The Shannon Entropy values calculated on the same data as the FDs,
i.e., the trajectories displayed in
Figure 4 are shown in
Table 3. There was no difference between the entropy calculated on the X or the Y values. It is noteworthy the large difference between the entropy of C3 and those of C1 or C2, which only differed slightly from each other (
Table 3). This seems to indicate that the Shannon entropy decreases with increasing perturbation of the fish: tagging having only a minimal and possibly non-significant effect, but the presence of the contaminant drastically diminished the entropy of the system by an entire unit.
The permutation Entropy values calculated for the three experimental cases are also shown in
Table 3. The results differ very slightly for X and Y signals and, in contrast to the results obtained using Shannon Entropy, the three analysed cases presented very similar permutation entropy values, although, in agreement with it, the permutation entropy values for C3 were smaller than for C1 and C2.
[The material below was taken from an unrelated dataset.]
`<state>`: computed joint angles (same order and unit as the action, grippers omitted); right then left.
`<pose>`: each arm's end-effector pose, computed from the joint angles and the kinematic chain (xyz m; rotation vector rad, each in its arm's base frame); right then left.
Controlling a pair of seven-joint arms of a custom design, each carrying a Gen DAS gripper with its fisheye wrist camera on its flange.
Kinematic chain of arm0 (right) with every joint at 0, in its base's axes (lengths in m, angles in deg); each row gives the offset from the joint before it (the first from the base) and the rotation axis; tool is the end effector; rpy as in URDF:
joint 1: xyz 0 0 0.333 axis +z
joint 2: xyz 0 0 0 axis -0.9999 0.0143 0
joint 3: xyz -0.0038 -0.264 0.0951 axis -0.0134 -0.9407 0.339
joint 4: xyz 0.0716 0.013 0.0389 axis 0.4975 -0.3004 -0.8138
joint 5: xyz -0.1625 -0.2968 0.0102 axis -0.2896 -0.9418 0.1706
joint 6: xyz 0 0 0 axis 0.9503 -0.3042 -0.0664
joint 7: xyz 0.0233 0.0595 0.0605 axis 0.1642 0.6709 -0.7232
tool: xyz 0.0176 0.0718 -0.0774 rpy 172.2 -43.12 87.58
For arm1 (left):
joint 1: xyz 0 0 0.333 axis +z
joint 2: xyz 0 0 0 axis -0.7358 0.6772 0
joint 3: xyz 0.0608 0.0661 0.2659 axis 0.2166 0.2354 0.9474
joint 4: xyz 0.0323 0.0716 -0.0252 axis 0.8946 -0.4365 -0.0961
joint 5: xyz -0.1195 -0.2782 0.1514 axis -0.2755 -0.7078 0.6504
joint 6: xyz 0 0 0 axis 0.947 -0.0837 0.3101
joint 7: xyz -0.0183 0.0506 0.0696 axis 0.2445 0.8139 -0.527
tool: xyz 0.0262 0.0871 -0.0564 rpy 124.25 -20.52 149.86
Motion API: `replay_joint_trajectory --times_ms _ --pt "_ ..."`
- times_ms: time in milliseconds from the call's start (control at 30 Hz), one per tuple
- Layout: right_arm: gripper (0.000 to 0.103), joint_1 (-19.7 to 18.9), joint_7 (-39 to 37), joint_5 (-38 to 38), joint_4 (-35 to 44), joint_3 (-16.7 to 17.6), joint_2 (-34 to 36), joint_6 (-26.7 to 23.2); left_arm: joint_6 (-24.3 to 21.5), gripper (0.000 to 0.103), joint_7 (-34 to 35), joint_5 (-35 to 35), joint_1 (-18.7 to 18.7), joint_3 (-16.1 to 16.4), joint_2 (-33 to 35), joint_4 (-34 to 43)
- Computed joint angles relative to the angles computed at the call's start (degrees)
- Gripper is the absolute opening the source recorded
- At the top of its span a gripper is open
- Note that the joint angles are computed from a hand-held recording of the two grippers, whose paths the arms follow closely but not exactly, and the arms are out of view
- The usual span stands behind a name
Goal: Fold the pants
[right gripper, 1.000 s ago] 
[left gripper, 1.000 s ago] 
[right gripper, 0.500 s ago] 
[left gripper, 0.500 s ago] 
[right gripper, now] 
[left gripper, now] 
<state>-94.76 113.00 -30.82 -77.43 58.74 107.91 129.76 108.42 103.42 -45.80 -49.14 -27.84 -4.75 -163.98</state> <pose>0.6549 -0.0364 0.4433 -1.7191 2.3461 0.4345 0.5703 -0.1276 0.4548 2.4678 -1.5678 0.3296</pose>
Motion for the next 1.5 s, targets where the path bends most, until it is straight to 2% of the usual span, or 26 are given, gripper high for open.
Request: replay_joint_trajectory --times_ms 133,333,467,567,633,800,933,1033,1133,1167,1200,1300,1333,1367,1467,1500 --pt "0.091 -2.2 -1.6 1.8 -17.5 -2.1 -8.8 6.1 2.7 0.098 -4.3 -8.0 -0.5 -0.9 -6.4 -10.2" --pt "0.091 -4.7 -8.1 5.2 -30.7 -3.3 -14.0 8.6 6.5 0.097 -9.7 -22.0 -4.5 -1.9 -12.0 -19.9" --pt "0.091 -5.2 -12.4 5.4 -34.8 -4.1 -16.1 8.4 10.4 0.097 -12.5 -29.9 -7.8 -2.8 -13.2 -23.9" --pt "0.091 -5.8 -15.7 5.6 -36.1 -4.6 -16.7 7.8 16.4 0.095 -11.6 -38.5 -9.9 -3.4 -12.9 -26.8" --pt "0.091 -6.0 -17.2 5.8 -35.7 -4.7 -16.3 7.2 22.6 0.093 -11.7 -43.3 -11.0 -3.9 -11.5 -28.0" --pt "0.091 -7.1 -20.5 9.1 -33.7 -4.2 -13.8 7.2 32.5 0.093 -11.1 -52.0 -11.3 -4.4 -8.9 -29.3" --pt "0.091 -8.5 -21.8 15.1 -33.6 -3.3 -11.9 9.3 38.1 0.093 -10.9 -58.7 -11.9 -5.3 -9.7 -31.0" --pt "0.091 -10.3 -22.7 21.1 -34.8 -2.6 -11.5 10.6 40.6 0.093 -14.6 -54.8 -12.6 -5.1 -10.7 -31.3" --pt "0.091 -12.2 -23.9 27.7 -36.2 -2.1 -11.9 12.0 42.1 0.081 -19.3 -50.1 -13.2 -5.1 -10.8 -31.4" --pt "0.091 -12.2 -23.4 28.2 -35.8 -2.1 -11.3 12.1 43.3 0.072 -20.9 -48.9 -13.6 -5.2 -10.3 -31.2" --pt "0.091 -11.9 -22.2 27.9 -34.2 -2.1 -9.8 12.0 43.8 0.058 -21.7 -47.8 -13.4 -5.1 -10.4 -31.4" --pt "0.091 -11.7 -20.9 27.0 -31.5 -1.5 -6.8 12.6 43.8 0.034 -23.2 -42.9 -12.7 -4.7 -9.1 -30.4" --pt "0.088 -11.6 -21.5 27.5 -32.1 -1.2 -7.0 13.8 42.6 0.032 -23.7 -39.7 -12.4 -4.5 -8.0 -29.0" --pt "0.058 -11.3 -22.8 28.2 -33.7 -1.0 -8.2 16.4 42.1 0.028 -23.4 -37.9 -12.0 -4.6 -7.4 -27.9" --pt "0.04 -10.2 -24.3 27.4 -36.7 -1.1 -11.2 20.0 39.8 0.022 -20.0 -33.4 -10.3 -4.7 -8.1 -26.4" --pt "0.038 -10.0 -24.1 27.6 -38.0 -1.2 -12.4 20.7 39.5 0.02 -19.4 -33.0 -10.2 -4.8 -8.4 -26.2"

Technically, the method presented here demands a relatively large computation capability, particularly for the image processing step, which is of course susceptible of improvement. It must also be kept in mind on one hand that the analysis of the fish clusters trajectories does not depend on an image, they can also be obtained from echo-sounds or infrared images and, on the other hand, that the methodology is not exclusive for fish and that with some modification may be applicable to other species.
Of the tested methodologies, two of them, namely those based on the analysis of the Katz-Castiglioni FD and the Shannon entropy of the trajectories have been shown to be useful tools for non-invasive identification and quantification of changes of fish responses due to a highly relevant environmental contaminant. We believe that it will be possible to embed this methodology in an on-line/real time architecture to monitor fish schools in a farm and in the wild, and that this kind of approach will find an application to identify contaminated waters in environmental monitoring programs.